The builder's primary goal is transparent dispatch across two backend implementations: old CK (template-heavy device operations) and CK Tile (modern tile-based API). MIOpen, the consumer library, should construct kernels through the builder without needing to know which backend provides the implementation.

Current state: The builder dispatches correctly, but each kernel variant (forward XDL, forward WMMA, backward weight XDL V3, etc.) has its own factory and its own algorithm descriptor shape. The result is 16+ per-variant facades rather than one unified facade. Unification across three axes — CK vs CK Tile backend, MFMA vs WMMA instruction set, and forward vs backward direction — is the central design challenge.

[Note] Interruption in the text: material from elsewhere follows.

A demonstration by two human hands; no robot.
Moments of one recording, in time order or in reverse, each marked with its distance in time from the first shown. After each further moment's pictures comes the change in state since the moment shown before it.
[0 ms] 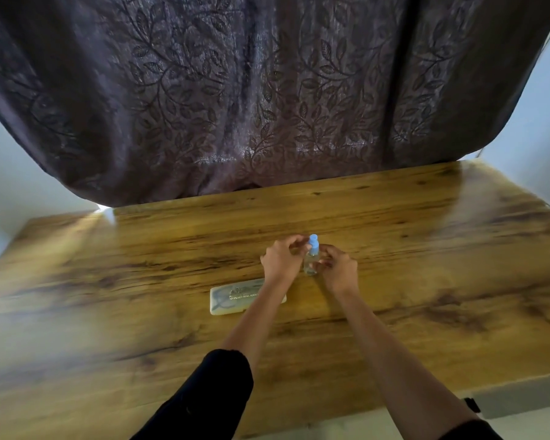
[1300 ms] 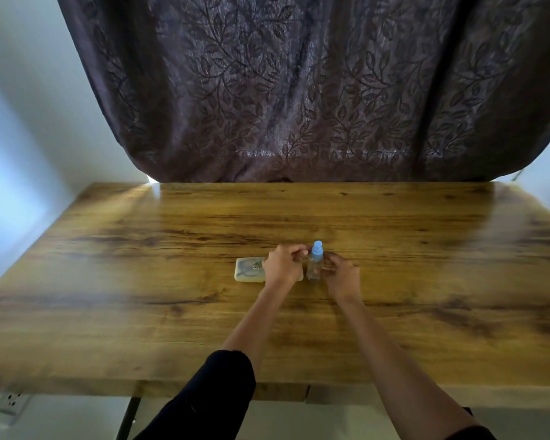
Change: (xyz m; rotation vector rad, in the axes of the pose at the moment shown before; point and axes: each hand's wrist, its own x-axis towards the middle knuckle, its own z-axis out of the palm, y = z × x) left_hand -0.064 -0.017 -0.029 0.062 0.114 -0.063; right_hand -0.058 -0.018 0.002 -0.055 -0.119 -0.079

Three principles guide the design toward that unification:

  1. Unified vocabulary through reflection. The reflection system (reflect/) extracts kernel traits from both backends into a common ConvTraits representation. This shared vocabulary is the mechanism for discovering what algorithm parameters are truly variant-specific versus what can be expressed once and mapped to multiple backends.

  2. Expert overrides. Power users can pin to a specific backend or device operation when needed, bypassing automatic dispatch.

  3. Versioned API evolution. The builder uses semantic version strings ("0.0.0", "0.1.0") to manage API changes predictably. The ConvBuilder template defaults to the latest version but accepts explicit version pinning.

Design descriptions

Directory Structure

  • include/ck_tile/builder/ Core builder headers and public API.
  • include/ck_tile/builder/reflect Reflection mechanism.
  • include/ck_tile/builder/factory Compile-time dispatch from builder descriptors to our existing specialized convolution kernel implementations.
  • test/ Unit tests and example usage of the builder pattern.
  • CMakeLists.txt CMake configuration for building the experimental builder and its tests.

CMake Configuration

To enable the experimental builder, configure your build with:

cmake                                                                                             \
  -D CMAKE_PREFIX_PATH=/opt/rocm                                                                  \
  -D CMAKE_CXX_COMPILER=/opt/rocm/bin/hipcc                                                       \
  -D CMAKE_BUILD_TYPE=Release                                                                     \
  -D GPU_TARGETS="gfx942"                                                                         \
  -D CK_EXPERIMENTAL_BUILDER=ON                                                                   \
  -D CMAKE_CXX_STANDARD=20                                                                        \
  -G Ninja                                                                                        \
  ..

Note: The tests for WMMA builders are only built when CK_USE_WMMA is enabled. Add e.g. gfx1121 or any of the other gfx11/gfx12 architectures to the GPU targets. Alternatively, one can add flag -D CK_USE_WMMA=ON to build the tests. For the end-to-end tests that use the instances from builder, one needs an actual Navi card.

Building and Testing

The builder test suite is organized into two main categories:

Smoke Tests (Fast Unit Tests)

Quick unit tests that verify the builder's internal logic without compiling GPU kernels. These complete in under 1 second total and are suitable for frequent execution during development.

ninja smoke-builder

Regression Tests (Integration Tests)

Integration tests that compile actual GPU kernels to verify that the builder generates valid, compilable code. These are more expensive than smoke tests (can take minutes to compile) but cover more functionality.

ninja regression-builder

Running All Tests

To build and run the complete test suite:

ninja check-builder

Building Individual Tests

To build and run a specific test:

ninja test_ckb_conv_builder && bin/test_ckb_conv_builder

Test Organization

  • Smoke tests: Fast feedback during active development
  • Regression tests: Thorough validation before submitting changes
  • Factory tests: Expensive tests that build all MIOpen kernels (included in regression tests)

When adding new tests, please follow the convention where the CMake build target starts with a prefix test_ckb. This allows filtering of CK Builder tests from the full CK repository test suite.